* **Required work**: In the material below, print every line exactly and omit the pictures.

* **Data shown**:
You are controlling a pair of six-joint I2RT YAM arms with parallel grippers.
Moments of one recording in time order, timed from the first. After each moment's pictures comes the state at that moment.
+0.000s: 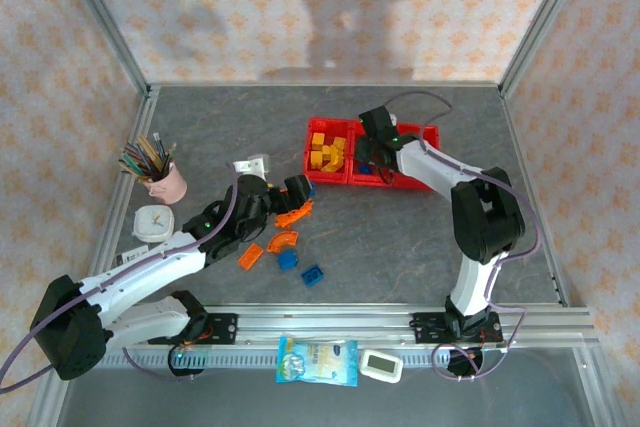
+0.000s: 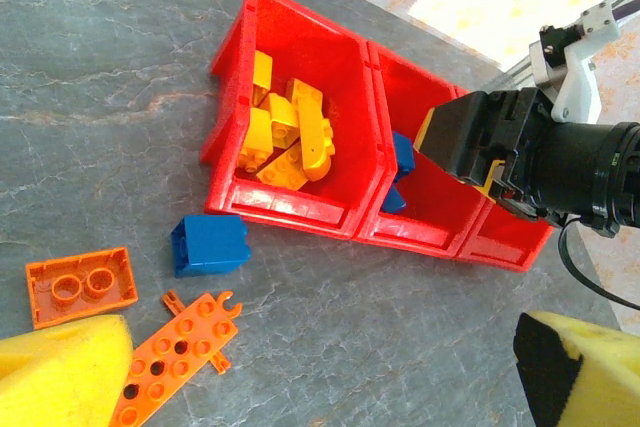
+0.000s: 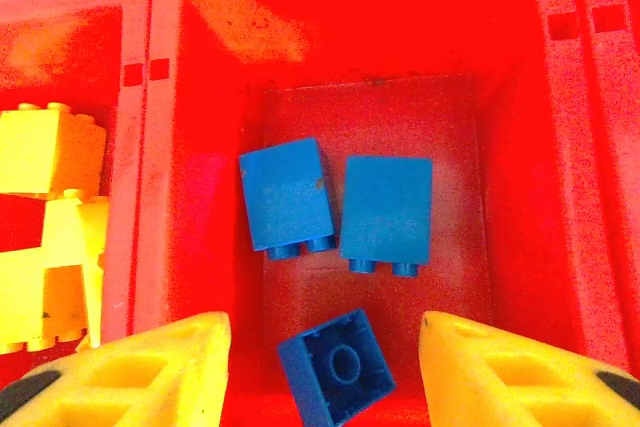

* **Reply**:
You are controlling a pair of six-joint I2RT YAM arms with parallel grippers.
Moments of one recording in time order, timed from the first. After each moment's pictures comes the state at that moment.
+0.000s: 
+0.000s: 
+0.000s: 

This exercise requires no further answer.